Выбрать главу

Насколько автобиографичен роман «Песни мертвых детей»?

Автобиографичен ли он? Да, если под этим понимать тот мир язык, топографию деревни, это ощущение — это определенное ощущение ядерной угрозы, стоящее за всем. Но в смысле самого действия — нет, действие вымышленное. Вроде того, что могло бы произойти, соберись вместе другая группа мальчишек, но моя Команда — да, она отличалась от той Команды, что в книге.

В основе романа воспоминания о собственном взрослении?

Я собрал свои воспоминания о том времени и как бы взял и уничтожил их, чтобы написать книгу. Я использовал многое из того, что помнил, но очень сильно эти вещи исказил. Теперь эти воспоминания ко мне вернулись — вероятно, в вымышленной форме. Важно для меня было то, что в мире мальчишек царило невероятное напряжение — их страх, давление, которое они испытывали. Им на самом деле казалось, что они должны в каком-то смысле спасти мир. Что на них нападут, их раздавят… Но мне это помогло справиться с собственным восприятием мира, который казался таким ужасным в 1979-м. В то время обстановка была по-настоящему гнетущей, напряженной в политическом смысле. По-моему, мы относились ко всему этому слишком серьезно для своего возраста. Но мой отец действительно считал: «Лучше мертвый, чем красный» — так он мне говорил, что гораздо лучше быть мертвым, чем красным.

Я помню день, когда Рональд Рейган стал президентом. Народ у нас в школе бегал по коридорам с криками: «Бомбы, сейчас бомбы полетят!» Во время урока над зданием пролетал самолет, мы услышали «ж-ж-ж», потом гул прекратился, а мы: ну все! Там, в наших краях, было много американских военно-воздушных баз. Недалеко от мест, где я рос, был завод где занимались сборкой крылатых ракет. Если представить себе карту, где обозначены зоны взрыва, мы явно находились в такой зоне.

Подростковый опыт часто оказывается определяющим?

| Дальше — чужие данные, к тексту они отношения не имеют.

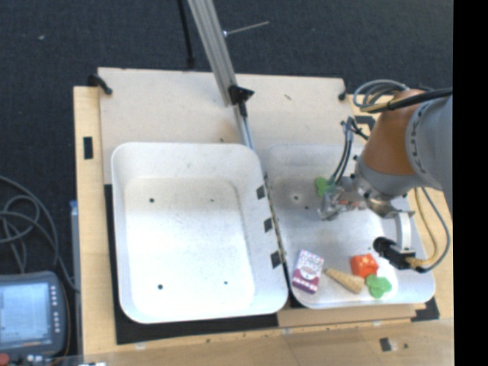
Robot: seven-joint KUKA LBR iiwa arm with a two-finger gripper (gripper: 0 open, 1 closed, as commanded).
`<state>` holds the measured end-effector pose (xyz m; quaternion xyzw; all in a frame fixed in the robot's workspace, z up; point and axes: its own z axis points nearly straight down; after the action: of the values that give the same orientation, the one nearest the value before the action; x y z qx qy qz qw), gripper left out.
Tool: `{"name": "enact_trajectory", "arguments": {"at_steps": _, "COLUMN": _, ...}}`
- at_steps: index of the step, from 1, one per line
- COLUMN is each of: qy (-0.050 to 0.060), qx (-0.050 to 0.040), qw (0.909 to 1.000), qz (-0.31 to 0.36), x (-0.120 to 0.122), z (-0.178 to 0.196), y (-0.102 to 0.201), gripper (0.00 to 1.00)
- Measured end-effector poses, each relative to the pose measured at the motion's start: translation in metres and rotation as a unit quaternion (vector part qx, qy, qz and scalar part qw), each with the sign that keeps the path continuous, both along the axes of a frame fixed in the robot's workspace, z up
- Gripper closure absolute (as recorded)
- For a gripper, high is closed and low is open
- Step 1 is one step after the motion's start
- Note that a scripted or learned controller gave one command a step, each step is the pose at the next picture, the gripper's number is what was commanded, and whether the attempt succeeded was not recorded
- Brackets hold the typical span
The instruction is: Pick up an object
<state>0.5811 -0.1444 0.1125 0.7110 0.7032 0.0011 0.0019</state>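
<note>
Arm low over the right bin, gripper near a small green object.

Camera view: we see the gripper (329,204) down inside the right bin (293,174), with a green object (322,183) at its tip; we cannot tell whether the jaws are parted or closed, nor whether they grip it. Along the bin's near edge we note a purple-and-white carton (307,271), a tan cone (345,280) just beside it, an orange block (364,264) and a green piece (378,285). The left bin (126,166) sits alongside, touching.
</note>
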Motion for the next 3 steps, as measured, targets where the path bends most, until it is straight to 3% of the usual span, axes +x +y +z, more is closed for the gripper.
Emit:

Это правда, правда… Мир — на уровне геополитическом, на самом высоком уровне происходящего — оказывает на детей глубокое влияние. Мальчишкам в книге лет одиннадцать, у них еще толком не началось половое созревание, они в этом смысле еще невинны и беспрекословно подчиняются некой дарвиновской модели мира, общества. Они верят в то, что сила — единственный факторе которым следует считаться. И это им везде и во всем демонстрируют. Поэтому родители для них — не авторитет, если не вписываются в эту схему. Ведь страны, супердержавы в нее вписываются — ясно, что борьба ведется с позиций силы.

Да, да. Я чувствовал, что сила необходима. В тот момент, о котором идет речь в книге, в одиннадцать лет, меня отправили в школу-интернат на три года. Я уехал из дому: всю неделю проводил там, возвращался на выходные. Мне стало ясно, что в мире полно насилия. Вопрос в том, кто сильнее — это важно, когда на тебя садятся верхом.

Старшее поколение как-то влияет на нравы младшего?

Мне хотелось, чтобы книга обладала неизбежным действием. Связь между философией силы, теорией Дарвина, вымиранием динозавров и так далее, к самому началу; и потом — силовые игры между державами — и то, как это восходит к отношениям в семье, между отцами, и детьми, и детьми этих детей. Верно, пожалуй, и следующее: нельзя отрицать, что существует связь между насилием в среде мальчишек и насилием в глобальном масштабе. Это — роман «островной», вроде «Повелителя мух», с которым его часто сравнивают. Однако в «Повелителе мух» говорится о том, что, если взять относительно приличных мальчиков и поселить их на диком острове, они превратятся в дикарей. Но я так не считаю. По-моему, дело не в окружении, не в его дикости — мальчишек формирует не это. Дело в том, кем они становятся в окружающем их мире. Им не нужен остров — они и так сами по себе, они и так превратятся в дикарей. Они считают, что дикарями быть хорошо. Чем больше насилия, тем лучше. И это… Мне хотелось, чтобы эта мысль прозвучала как можно яснее: все идет от отца к сыну.